Further to the above, I run into exactly the same problem. For a calculation on a slightly larger system. Here I use 20 nodes, 6 cores per node in use and the other 6 idle (i.e. I underpopulate the node). I set memory in the input file to "MEMORY stack 1000 mb heap 100 mb global 2550 mb" and set ARMCI_DEFAULT_SHMMAX in the run file to 15300. This time the EOM-CCSDT calculation stops in the ground state CCSDT calculation but with the same error message:
CCSDT iterations
--------------------------------------------------------
Iter Residuum Correlation Cpu Wall
--------------------------------------------------------
1 1.6034927654134 -1.1164830885139 290.1 287.2
84: error ival=4
(rank:84 hostname:red0627 pid:21926):ARMCI DASSERT fail. ../../ga-5-1/armci/src/devices/openib/openib.c:armci_call_data_server():2193 cond:(pdscr->status==IBV_WC_SUCCESS)
0: error ival=10
(rank:0 hostname:red0003 pid:28395):ARMCI DASSERT fail. ../../ga-5-1/armci/src/devices/openib/openib.c:armci_call_data_server():2193 cond:(pdscr->status==IBV_WC_SUCCESS)
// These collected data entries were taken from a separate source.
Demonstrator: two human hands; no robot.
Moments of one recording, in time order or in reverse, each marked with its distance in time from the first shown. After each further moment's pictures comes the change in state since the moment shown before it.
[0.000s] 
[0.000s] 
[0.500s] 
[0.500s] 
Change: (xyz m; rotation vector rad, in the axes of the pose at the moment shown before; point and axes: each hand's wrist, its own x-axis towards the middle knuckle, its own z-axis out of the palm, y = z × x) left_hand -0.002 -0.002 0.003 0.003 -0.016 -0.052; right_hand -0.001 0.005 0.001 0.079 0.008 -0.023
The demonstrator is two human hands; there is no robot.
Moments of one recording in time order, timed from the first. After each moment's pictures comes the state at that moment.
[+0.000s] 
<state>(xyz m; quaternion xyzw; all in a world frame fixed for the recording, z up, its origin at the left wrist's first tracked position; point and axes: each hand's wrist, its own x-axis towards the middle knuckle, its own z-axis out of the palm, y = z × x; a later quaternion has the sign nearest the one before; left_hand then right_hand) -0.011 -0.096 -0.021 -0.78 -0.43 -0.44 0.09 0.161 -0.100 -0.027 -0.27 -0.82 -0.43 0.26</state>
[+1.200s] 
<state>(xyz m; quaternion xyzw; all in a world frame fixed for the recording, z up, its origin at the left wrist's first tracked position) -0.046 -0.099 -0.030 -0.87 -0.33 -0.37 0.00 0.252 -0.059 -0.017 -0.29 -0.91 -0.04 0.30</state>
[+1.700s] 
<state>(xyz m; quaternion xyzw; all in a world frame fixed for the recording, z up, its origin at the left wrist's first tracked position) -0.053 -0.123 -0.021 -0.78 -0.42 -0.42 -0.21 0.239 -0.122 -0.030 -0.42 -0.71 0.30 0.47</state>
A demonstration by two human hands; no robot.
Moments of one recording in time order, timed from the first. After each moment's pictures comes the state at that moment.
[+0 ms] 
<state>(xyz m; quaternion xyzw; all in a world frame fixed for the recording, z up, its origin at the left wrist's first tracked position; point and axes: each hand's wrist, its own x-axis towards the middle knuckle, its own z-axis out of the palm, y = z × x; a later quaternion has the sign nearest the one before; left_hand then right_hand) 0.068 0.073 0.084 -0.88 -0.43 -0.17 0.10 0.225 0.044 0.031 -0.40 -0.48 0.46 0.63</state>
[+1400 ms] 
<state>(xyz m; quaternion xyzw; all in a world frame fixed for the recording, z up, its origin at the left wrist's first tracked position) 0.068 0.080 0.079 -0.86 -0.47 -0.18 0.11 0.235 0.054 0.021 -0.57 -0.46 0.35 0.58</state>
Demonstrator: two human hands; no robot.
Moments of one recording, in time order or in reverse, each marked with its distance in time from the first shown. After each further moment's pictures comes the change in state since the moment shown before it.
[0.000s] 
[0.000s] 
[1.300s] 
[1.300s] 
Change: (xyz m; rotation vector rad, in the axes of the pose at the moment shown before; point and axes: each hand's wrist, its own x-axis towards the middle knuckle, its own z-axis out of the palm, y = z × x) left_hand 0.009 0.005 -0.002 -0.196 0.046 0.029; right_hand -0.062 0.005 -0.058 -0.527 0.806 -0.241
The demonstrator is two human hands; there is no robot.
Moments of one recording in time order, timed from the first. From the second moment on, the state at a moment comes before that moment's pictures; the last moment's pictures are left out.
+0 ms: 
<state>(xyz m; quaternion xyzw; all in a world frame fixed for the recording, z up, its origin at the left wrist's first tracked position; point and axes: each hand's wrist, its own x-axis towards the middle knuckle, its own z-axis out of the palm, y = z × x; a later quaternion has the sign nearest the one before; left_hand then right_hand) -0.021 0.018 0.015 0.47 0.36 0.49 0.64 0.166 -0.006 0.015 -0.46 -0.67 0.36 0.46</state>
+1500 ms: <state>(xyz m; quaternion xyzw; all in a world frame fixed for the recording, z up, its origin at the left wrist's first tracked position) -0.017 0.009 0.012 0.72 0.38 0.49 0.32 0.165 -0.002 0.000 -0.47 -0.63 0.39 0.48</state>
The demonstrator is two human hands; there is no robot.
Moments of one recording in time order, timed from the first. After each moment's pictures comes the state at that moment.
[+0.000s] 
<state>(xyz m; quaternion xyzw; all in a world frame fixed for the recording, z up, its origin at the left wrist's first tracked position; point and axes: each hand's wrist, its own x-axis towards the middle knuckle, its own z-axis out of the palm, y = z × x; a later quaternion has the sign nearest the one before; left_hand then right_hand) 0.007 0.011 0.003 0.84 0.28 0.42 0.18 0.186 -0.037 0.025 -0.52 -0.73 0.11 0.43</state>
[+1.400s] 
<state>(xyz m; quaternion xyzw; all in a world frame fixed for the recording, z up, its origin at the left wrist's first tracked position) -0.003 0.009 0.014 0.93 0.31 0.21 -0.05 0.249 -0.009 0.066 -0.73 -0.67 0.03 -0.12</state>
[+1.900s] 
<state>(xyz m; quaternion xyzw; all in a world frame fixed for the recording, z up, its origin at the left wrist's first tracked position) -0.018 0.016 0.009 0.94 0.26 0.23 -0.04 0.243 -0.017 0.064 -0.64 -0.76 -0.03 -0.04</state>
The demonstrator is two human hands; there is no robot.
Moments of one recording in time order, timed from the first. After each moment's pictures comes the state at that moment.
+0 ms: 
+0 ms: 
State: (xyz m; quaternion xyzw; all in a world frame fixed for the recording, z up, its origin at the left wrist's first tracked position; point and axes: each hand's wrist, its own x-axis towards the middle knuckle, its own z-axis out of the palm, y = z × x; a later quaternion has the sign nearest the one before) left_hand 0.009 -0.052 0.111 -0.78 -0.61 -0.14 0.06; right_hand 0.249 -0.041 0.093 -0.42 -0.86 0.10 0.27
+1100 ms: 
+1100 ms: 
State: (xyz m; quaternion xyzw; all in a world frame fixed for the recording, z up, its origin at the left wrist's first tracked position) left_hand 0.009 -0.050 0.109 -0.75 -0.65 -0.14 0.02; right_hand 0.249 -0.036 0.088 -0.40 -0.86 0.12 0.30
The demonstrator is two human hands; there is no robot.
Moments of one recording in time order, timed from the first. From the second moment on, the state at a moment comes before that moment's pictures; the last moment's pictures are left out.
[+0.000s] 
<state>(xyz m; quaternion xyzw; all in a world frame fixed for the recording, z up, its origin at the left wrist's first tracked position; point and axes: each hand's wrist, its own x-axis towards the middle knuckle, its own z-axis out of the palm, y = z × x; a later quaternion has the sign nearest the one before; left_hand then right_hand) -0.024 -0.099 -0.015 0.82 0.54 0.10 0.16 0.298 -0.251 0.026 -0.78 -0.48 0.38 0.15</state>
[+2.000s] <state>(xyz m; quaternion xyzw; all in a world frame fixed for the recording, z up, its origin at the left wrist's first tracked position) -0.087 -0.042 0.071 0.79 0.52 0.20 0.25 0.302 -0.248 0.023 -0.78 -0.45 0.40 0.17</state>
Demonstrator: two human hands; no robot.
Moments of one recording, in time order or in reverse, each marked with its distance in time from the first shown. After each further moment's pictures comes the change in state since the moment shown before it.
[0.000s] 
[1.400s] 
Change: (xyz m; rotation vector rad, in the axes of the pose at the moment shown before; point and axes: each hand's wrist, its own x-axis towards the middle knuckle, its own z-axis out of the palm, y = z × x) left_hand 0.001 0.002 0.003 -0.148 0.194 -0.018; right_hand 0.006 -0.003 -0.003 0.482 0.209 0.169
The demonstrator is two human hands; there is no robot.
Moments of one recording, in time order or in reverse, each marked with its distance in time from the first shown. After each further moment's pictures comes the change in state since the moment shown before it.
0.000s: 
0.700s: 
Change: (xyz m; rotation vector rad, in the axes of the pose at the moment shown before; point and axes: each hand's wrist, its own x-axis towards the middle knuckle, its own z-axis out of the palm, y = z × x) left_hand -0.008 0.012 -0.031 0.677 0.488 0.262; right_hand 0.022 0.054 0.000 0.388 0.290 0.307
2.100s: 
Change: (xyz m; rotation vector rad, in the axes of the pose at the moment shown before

Ironically, a calculation with ARMCI_DEFAULT_SHMMAX set to 4096 (i.e. with much less memory and less than no. of cores x requested global memory per core) continuous well beyond this point (although I'm fairly sure it will eventually crash).
Are ARMCI_DEFAULT_SHMMAX values restricted to certain special values? I noticed that all the examples given on the forum tend to be integer multiples of 1024.
Thanks,
Martijn
|